NEGR1 and DCC also happen to be the genes closest to the 10th and 15th most significant loci in the DecodeME study (though below the genome-wide significance threshold at 1.19e-7 and 2.47e-7 respectively).

I think this is unlikely to be a coincidence. I suppose there is a possibility that they are significant in DecodeME only because a third of the cases also have depression. Either way, I think DecodeME and the above study provide further evidence that these genes are actually important in some way for some disease, whether depression, ME/CFS, or both.

Some other interesting findings from this study:

Gene-set analysis using gene-level statistics for all genes revealed that in females, SNPs were significantly enriched for two biological processes; central nervous system neuron development (pBonferroni = 0.036) and central nervous system neuron differentiation (pBonferroni = 0.045). No significant gene sets were found in males. As many gene-set databases emphasise developmental genes, the female enrichments may partly reflect this bias.

To explore further, we conducted a gene-property analysis using BrainSpan gene expression data across 11 brain developmental stages. SNPs from both sexes were significantly enriched for expression in the ‘late mid-prenatal’ stage, with additional ‘early mid-prenatal’ enrichment in females (Supplementary Fig. 14). These findings support the involvement of neurodevelopmental processes indicated by gene-set analysis.
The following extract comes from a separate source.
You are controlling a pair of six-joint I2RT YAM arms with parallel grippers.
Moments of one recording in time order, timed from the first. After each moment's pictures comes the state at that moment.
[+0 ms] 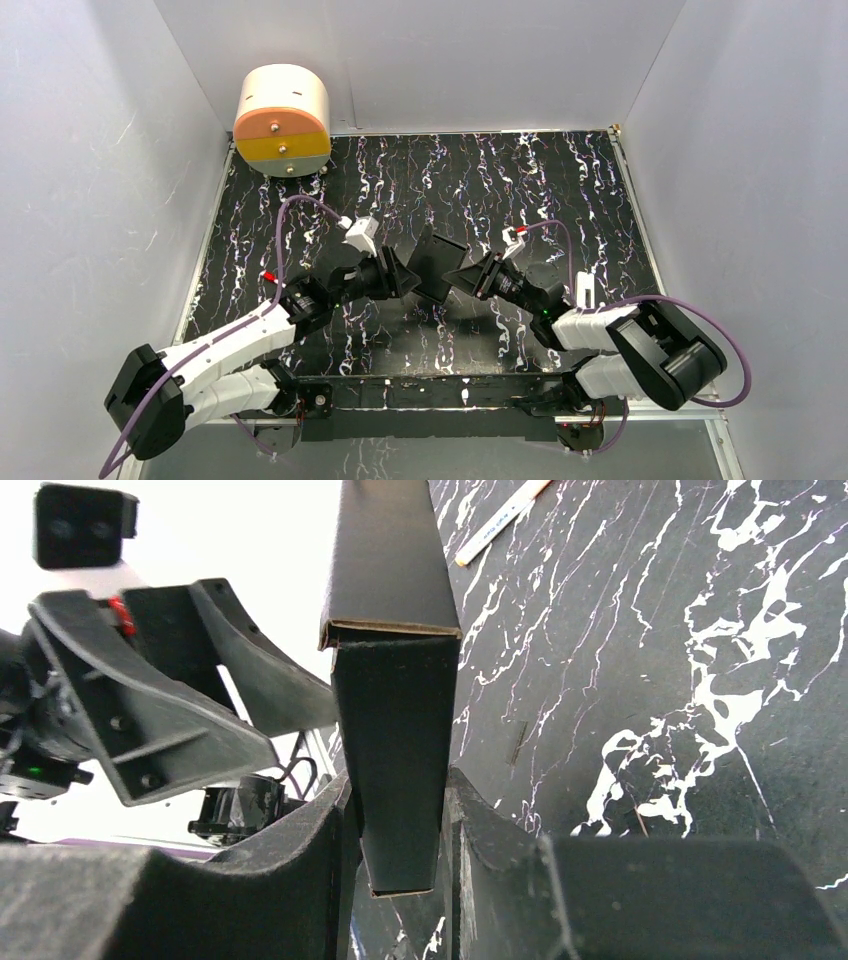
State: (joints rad) left arm -0.79 1.02 0.55 0.00 0.05 -0.79; right arm 0.62 1.33 0.19 1.07 -0.39 1.00
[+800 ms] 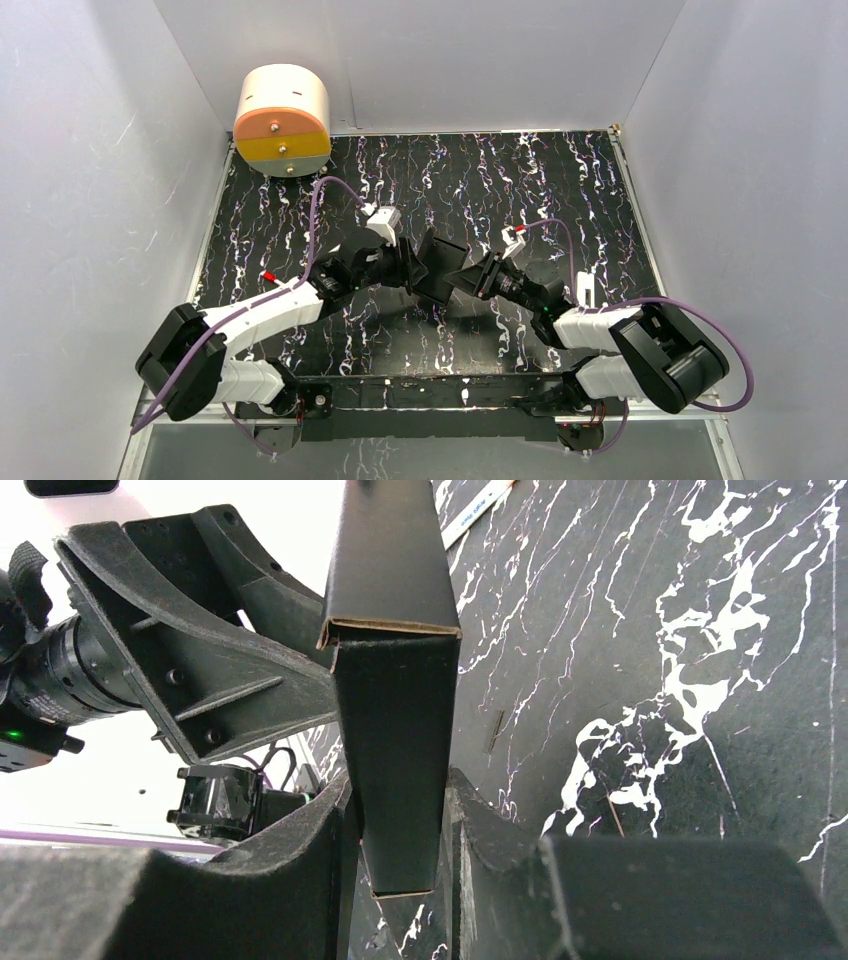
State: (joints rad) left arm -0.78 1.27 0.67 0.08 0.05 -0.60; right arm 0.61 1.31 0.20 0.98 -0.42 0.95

Gene-property analysis for tissue specificity using 30 general tissue types (GTEx v8) identified SNPs from both the female and male stratified GWAS analyses as significantly enriched for gene expression in brain tissue, while pituitary tissue was significantly enriched only in the female SNPs (Supplementary Fig. 15A).

Furthermore, using 53 tissues types (GTEx v8), both sexes showed significant enrichment for gene expression in the cortex and frontal cortex, caudate, putamen and nucleus accumbens basal ganglia, hippocampus, amygdala, hypothalamus and anterior cingulate cortex. Only female SNPs were significantly enriched for gene expression in the cerebellum and cerebellar hemisphere (Supplementary Fig. 15B). The differing results likely reflect the power imbalance between our female and male GWAS meta-analyses.